Une perspective peu engageante pour Isaac. Ils sont donc en route, et il semble convenu entre le père et le fils qu’il soit question du sacrifice d’un agneau. Arrivé vers l’endroit, Abraham construit un hôtel, ligature son fils et, une fois prêt, il lève la main, saisit le couteau pour égorger son fils, nous retenons notre souffle... Et in extremis, avant que nous fermions les yeux pour ne pas assister à la scène terrible, un ange de Dieu l’appelle du ciel et dit : « Abraham! Abraham!» Me voici !

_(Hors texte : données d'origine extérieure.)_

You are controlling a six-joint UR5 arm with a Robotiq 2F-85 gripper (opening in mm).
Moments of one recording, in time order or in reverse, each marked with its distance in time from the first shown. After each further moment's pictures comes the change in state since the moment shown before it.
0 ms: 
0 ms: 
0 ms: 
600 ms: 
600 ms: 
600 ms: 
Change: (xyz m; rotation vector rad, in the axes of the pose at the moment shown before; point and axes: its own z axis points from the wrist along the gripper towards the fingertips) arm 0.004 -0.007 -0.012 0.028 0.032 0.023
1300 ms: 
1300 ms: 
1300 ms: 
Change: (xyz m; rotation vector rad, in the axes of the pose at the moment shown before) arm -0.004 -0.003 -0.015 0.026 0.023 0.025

Si l’ange l’appelle 2 fois c’est peut-être qu’il s’adresse à l’ancien Abraham, celui de la montée, de l’élévation, et au nouveau, celui qui va faire une grosse bêtise par cet acte de foi, celui qui doit réinterpréter la parole divine qu’il a entendue. L’ange stoppe Abraham, l’empêchant d’agir, pour lui permettre un temps de répit, de recul pour réfléchir. L’ange a bien conscience qu’Abraham craint Dieu, mais la crainte peut-être parfois mauvaise conseillère. On ne fait plus complètement face à la situation, on n’écoute plus une ultime fois la parole divine, on ne fait que répéter le sens que nous voulions donner à cette parole, et ce dès le début.

Au 13e verset, Abraham lève les yeux et voit, et voici un bélier ! Mais le verset ne nous dit pas exactement qu’il a vu un bélier : « il a vu, et voici, que le contenu de sa vision était un bélier ». Les rabbins nous suggèrent qu’il aurait pu voir autre chose, notamment un agneau, mais c’est un bélier qu’il a vu. Le contenu d’une vision dépend beaucoup du conditionnement de la personne. Il arrive également que lorsqu’on met une parole en application nous lui trouvons un autre sens.

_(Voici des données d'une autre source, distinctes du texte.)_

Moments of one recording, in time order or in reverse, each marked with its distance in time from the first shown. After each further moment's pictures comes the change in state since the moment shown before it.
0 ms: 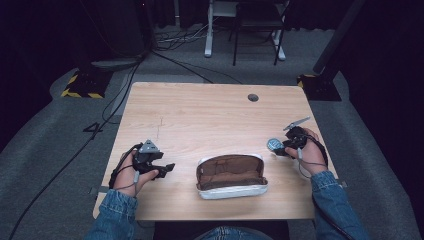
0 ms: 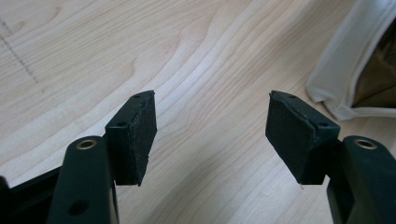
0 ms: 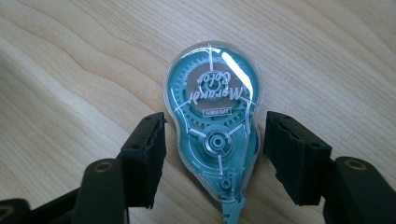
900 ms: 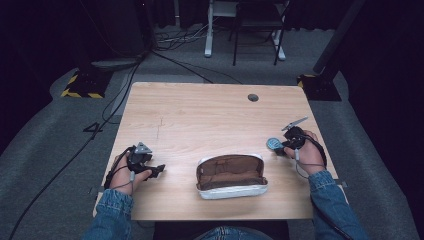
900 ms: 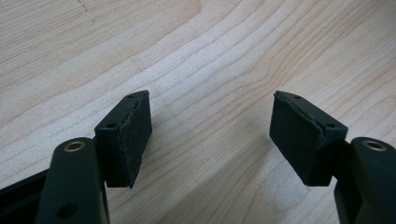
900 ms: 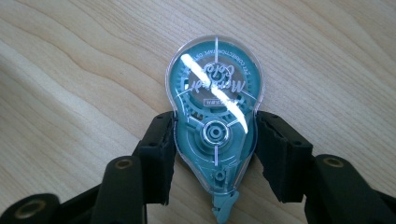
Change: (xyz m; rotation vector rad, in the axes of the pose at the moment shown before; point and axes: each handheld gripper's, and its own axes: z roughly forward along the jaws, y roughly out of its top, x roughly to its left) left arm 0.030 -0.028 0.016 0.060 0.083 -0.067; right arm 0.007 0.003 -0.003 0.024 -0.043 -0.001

Abraham dénoue l’épreuve et de sa vision dépendait la survie d’Isaac. C’est alors qu’Abraham va rompre cette mauvaise unité père-fils. Ce n’est pas l’agneau (l’animal-fils) qui est sacrifié, mais le bélier (l’animal-père). Ce qu’Abraham a accompli et mis en œuvre marque une histoire réussie jusque-là, mais elle doit désormais être prolongée par l’œuvre du fils qui apporte sa propre compréhension, et ses différences. Le père doit accepter un certain moment de se mettre en retrait, en sacrifiant sa trop grande présence qui encombre l’enfant, afin de lui laisser la place d’exister, et de construire sa propre histoire. En sacrifiant le bélier, l’animal adulte, Abraham nous prouve qu’il reste en dépit de son âge, un homme capable d’élever, de faire grandir et de léguer un héritage à son fils, dans les meilleures conditions. Le père possessif étant symboliquement immolé, les liens captifs sont tranchés et Isaac est rendu à sa propre autonomie responsable. Abraham peut alors devenir pleinement père. Désormais il ne sera plus employé l’expression « à deux ne faisant qu’un », mais « ensemble » ne faisant qu’un.